**EXERCISE REQUIREMENTS:**
Copy the lines below that contain "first".

**SUPPLIED MATERIAL:**
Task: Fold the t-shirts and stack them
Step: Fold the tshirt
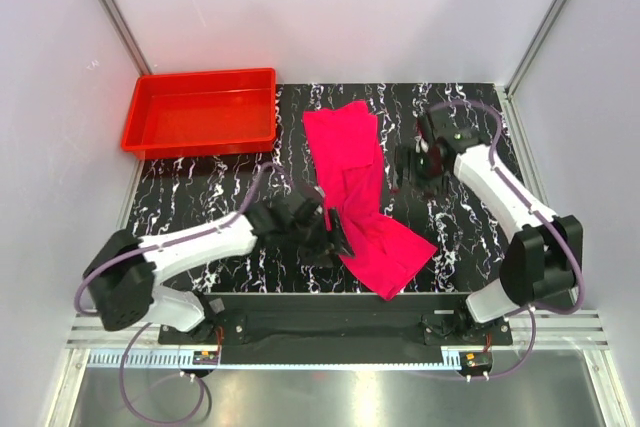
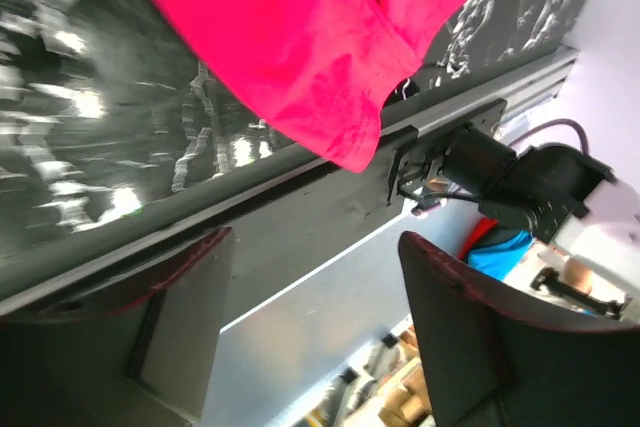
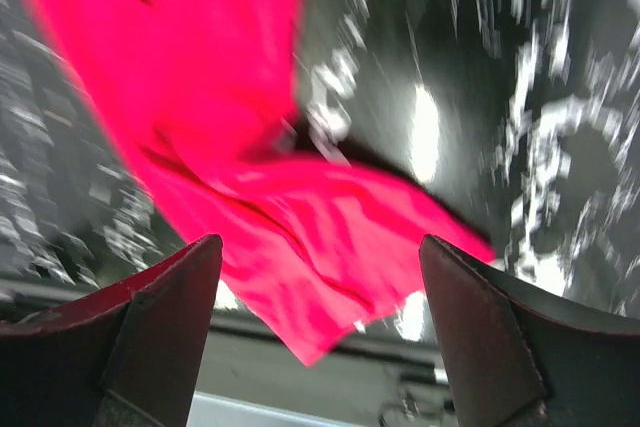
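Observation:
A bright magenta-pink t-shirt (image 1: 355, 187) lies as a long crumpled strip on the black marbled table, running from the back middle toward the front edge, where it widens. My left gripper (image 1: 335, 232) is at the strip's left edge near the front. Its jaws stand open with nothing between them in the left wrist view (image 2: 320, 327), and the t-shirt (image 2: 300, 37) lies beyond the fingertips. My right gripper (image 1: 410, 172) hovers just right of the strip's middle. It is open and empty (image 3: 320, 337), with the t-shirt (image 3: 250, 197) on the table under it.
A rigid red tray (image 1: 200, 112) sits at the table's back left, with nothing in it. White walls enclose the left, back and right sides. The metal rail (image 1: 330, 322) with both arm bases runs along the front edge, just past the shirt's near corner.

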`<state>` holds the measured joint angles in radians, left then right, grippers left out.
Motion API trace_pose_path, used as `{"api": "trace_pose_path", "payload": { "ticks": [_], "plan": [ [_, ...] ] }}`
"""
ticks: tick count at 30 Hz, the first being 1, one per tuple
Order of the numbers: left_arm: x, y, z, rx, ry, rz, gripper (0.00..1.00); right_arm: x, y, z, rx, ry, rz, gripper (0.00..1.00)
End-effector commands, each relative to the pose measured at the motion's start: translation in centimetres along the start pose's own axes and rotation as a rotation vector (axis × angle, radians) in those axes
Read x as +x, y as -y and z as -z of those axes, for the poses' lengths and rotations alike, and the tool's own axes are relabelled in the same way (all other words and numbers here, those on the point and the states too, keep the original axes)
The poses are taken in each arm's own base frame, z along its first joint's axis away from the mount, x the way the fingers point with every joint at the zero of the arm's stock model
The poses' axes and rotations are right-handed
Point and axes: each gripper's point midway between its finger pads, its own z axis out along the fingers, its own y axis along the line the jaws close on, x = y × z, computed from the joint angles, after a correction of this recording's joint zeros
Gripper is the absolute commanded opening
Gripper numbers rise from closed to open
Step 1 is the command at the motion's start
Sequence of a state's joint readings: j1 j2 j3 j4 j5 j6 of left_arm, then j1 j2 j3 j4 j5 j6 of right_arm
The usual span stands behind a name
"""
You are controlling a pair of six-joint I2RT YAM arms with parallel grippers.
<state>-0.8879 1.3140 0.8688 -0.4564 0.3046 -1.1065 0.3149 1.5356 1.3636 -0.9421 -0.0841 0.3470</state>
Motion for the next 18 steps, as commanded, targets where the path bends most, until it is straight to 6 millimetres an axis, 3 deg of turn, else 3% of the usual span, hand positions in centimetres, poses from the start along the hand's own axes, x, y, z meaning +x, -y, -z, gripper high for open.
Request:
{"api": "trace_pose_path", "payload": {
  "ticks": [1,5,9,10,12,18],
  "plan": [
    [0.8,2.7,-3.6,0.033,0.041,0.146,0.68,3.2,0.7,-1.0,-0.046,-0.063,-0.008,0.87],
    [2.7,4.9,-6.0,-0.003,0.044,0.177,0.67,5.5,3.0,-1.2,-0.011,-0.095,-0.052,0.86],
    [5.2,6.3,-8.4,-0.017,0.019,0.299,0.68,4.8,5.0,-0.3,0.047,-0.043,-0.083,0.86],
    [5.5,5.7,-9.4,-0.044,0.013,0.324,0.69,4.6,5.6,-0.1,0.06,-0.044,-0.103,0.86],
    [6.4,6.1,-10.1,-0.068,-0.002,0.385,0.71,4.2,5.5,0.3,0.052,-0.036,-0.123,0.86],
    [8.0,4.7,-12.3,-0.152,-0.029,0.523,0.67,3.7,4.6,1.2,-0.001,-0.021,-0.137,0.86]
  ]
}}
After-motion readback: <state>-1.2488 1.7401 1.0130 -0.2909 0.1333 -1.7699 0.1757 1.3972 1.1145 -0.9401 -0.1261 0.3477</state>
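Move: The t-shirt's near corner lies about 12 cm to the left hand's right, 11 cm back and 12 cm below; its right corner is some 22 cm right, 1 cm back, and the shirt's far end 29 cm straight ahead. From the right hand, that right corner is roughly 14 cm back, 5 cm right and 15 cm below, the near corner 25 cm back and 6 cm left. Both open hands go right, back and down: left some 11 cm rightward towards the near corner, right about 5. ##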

**YOUR RESPONSE:**
ticks: tick count at 30 Hz, the first being 1, one per tuple
The poses are taken in each arm's own base frame, z along its first joint's axis away from the mount, x the way the fingers point with every joint at the zero of the arm's stock model

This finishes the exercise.